• [Required action]: Wherever the word "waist" shows up in the data, report the line it sits in.

········

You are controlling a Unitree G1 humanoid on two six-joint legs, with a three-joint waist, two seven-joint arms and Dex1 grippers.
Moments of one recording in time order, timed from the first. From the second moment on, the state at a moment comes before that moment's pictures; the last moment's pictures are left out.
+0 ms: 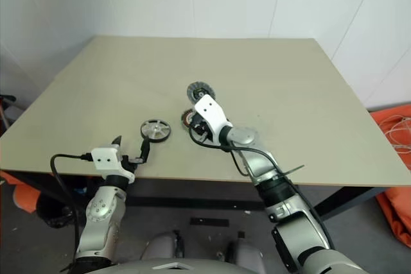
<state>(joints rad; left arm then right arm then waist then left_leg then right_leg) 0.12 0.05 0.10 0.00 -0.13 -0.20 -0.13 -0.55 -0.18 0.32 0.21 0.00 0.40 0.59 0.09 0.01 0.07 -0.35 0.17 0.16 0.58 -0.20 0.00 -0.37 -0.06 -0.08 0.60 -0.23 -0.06</state>
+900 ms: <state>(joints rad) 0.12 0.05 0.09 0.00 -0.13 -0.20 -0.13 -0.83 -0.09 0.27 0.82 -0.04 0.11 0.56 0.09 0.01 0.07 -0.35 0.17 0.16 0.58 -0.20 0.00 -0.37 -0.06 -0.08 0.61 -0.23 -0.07</state>
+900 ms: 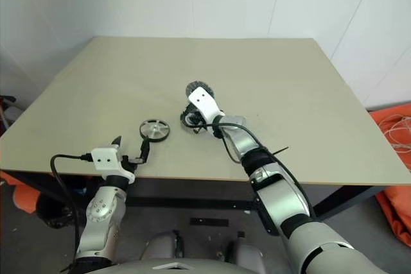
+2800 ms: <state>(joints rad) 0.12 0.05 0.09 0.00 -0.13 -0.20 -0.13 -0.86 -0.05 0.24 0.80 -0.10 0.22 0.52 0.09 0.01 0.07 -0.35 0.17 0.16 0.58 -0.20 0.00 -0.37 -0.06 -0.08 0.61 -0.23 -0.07</state>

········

• [Final answer]:
You are controlling a Unitree G1 humanoid on two six-joint legs, with a three-joint waist, two seven-joint arms and Dex1 grippers.
<state>(joints rad; left arm then right arm then waist then left_leg then right_leg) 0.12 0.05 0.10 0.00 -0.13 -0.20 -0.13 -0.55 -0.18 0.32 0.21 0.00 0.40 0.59 0.09 0.01 0.07 -0.35 0.17 0.16 0.58 -0.20 0.00 -0.37 -0.06 -0.08 0.60 -0.23 -0.06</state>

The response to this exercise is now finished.